We have started a season of huge refactorings. We have completely refactored document representation, so the entire DOCX file with all its parts is stored inside browser. This allows us to ignore elements which we don’t support yet and save document back after editing. All of this doesn’t affect collaborative editing. If document was not changed, DOCX file is the same.

Added a small interface for file uploading and selecting. We are not at stage of automated testing, so right now it is yet enough to click few documents and make sure that nothing was broken

We are constantly improving as usual, here are some things, that we have done:

  • basic table support, tables can span across many pages, this is not an easy thing to implement
  • gui for image uploading
  • recursive object layout (i.e. images inside tables and so on). this is in very alpha stage, we’ll obviously have to return to it

 We have created a nice toolbar and also supported italic, underline plus font sizes.
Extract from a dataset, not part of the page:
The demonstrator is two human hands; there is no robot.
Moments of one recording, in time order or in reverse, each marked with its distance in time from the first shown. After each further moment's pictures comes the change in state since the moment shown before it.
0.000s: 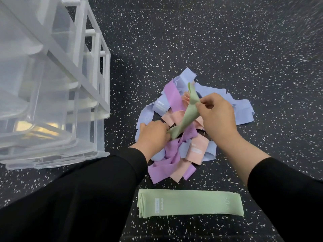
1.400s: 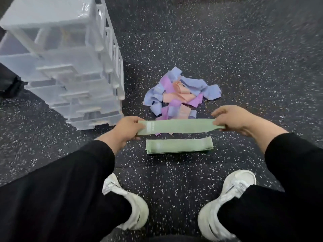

We have implemented paragraph caching to improve performance with huge documents

 We are starting our official blog and will keep you informed about progress of our project. The project has just started, but we already have a good progress. By this time we have managed to create stable algorithm for collaborative editing. We have a small prototype which allows to load DOCX file, unzip it inside browser, and draw it with multiuser support. At this step we are very limited in functions, we support only bold style and only one font.